Actualmente estoy en un internado para R bioinformática, donde estoy escribiendo software de una sola célula de la secuencia de ARN análisis. Estamos buscando los genes expresados diferencialmente entre los grupos, pero no entiendo el proceso actual sobre exactamente cómo hacerlo.
Ahora, tengo mis datos actuales: tengo más de 20.000 muestras a través de unos 850 genes, y no tengo ningún pre-determinado o adjunto de agrupación de datos para ir junto con él.
No entiendo exactamente cómo comenzar el análisis o lo que el proceso podría parecer.
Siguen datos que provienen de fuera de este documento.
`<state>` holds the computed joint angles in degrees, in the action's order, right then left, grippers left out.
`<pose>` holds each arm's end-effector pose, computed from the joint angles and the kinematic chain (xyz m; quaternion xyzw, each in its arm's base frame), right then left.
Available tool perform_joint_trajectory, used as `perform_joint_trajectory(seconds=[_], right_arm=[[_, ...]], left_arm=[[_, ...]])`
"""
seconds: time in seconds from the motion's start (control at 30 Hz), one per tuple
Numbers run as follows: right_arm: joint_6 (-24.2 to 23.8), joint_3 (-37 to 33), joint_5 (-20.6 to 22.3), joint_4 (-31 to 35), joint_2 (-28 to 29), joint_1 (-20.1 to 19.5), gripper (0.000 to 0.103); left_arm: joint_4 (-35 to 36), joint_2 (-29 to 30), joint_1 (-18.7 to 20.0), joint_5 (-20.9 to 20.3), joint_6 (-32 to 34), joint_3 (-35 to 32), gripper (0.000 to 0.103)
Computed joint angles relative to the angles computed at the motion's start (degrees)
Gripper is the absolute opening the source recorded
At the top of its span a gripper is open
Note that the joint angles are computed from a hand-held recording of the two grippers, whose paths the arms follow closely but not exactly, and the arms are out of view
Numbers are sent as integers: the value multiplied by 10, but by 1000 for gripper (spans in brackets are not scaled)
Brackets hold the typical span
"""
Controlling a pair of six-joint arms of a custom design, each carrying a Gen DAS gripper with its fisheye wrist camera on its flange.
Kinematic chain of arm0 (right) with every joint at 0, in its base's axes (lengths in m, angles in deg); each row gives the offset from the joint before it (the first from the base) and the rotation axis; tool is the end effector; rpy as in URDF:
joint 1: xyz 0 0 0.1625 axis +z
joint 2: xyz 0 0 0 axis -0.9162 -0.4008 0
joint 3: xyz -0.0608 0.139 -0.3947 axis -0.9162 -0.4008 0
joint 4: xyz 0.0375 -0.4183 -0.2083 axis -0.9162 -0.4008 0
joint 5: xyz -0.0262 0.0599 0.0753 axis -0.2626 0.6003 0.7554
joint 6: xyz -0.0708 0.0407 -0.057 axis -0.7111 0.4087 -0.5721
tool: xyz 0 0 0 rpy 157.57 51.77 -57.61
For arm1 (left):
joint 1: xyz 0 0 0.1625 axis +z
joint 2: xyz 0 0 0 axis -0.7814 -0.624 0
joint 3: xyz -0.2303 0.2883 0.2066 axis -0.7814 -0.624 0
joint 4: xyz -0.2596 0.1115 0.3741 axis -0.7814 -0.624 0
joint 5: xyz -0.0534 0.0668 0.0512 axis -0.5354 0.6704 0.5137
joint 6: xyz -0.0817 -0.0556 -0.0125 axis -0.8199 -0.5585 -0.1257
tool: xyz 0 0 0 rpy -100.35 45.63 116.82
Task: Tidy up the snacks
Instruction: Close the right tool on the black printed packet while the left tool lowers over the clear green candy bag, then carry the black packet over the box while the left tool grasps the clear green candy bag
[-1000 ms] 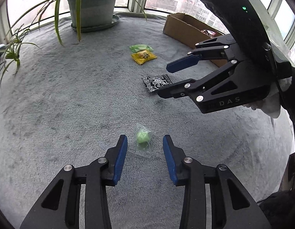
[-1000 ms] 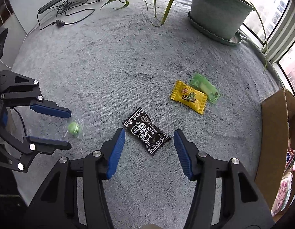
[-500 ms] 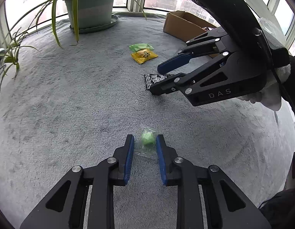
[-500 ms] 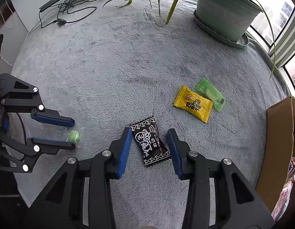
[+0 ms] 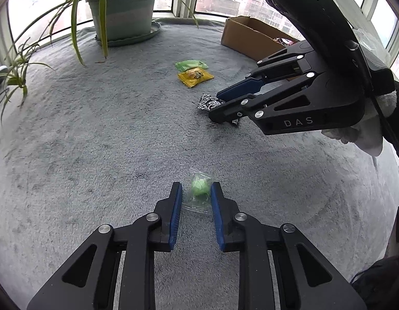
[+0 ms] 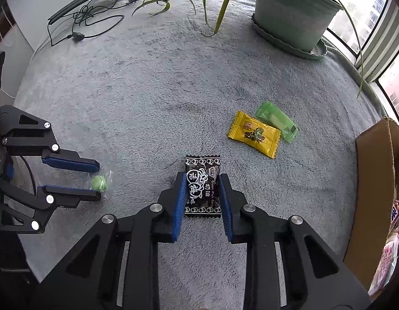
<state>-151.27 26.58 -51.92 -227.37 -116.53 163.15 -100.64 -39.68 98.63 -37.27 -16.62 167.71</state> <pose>0.1652 -0.5872 -0.0042 0.5820 -0.7871 -0.0524 0.1973 -0.1206 -0.4294 0.0654 0.0967 0.9207 -0.2448 0.2880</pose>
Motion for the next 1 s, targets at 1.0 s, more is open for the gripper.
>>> perform_joint_trajectory(seconds=[1.0], right_arm=[[117,39,117,-62,-155,-54,26]], left_arm=[[-63,34,-9,9,123,-87,21]])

Tengo algunos paquetes útiles como DESeq2
y NMF
a ayudarme, pero estoy teniendo un tiempo difícil la comprensión de la relación entre el análisis diferencial y la agrupación jerárquica.
Por lo que entiendo, el análisis diferencial se centra en encontrar las diferencias entre los grupos... sin Embargo, los datos de mi carece de toda agrupación de la información; me han dicho que el uso de NMF, pero que me causa problemas con el uso de la memoria y tal, y yo no entender exactamente cómo funciona...
La agrupación jerárquica de los sonidos similares a los del análisis diferencial en términos de cómo se categoriza cosas, pero me dijeron que no era muy robusta y fiable.
Me siento como tengo que preguntarle una cuestión más profunda, pero no sé mucho acerca de las estadísticas, período. Yo sólo soy un simple estudiantes de primer año/segundo año en la universidad, y estoy despistado. Puede alguien darme una mano?